Even though she has a lot of Olivia in her—and made a fantastic Olivia for Halloween—for all her captivating charm and rule-the-roost-ishness, she’s not the leader quite like Olivia (and didn’t jump the shark to ruin Venice, c’mon now). She is a lot more Lola, aspiring toward those brothers of hers—and sometimes messing up. And often, she inadvertently teaches them a heaping dollop more than they bargained for about the cultivation of patience (us, too, for that matter). No question, she’s a three-year-old with enough personality to anchor many stories.
Anyway, while Lola was visiting our collective brain space today, I read my friend Gina’s little essay about acquiring a typewriter.
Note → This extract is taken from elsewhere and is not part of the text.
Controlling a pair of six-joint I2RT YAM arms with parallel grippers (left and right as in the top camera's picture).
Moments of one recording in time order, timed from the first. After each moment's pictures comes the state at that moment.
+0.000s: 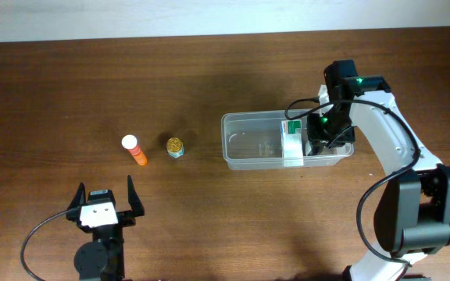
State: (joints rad) left arm 0.05 0.01 0.02 -0.08 -0.10 0.05; right arm 0.06 1.86 1.46 -1.12 -0.10 0.13
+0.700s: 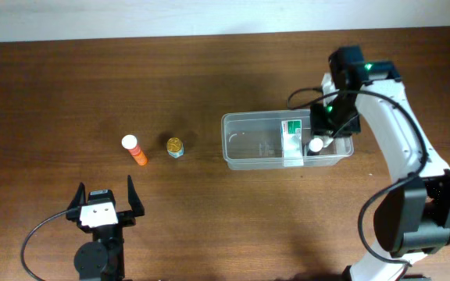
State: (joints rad) left arm 0.05 0.01 0.02 -0.08 -0.10 0.05; right arm 0.06 1.86 1.68 -1.31 -0.12 0.12
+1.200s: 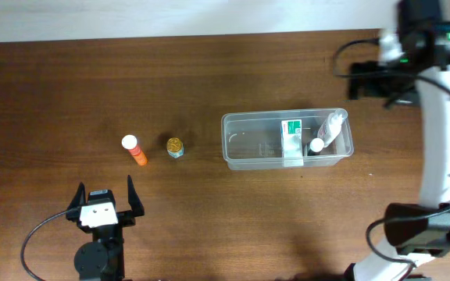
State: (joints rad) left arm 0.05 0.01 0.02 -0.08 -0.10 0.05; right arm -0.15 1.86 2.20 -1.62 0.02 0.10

She was drawn to this old-fashioned—even newsworthy in its being rendered obsolete currently—object, almost envisioning it as a vehicle for slowing her life down. Her husband was a bit… skeptical. The way her daughter related the object—typewriter—to beloved story (tiny hint, Moo) was total make-your-day material. It certainly made mine.
Her story reminded me of my own picture book crashing into real life tale from when I was four. I woke up with a stomachache. I announced, “I have appendicitis.” She did not believe me, but felt my feverish head and took me to the doctor. He confirmed that appendicitis was likely.
“How did you know?” my somewhat incredulous mother asked.
It was Madeline, of course! That Miss Clavel, she knew something was up.
When I retell the story, as I sometimes do, I like to call it a literary diagnosis.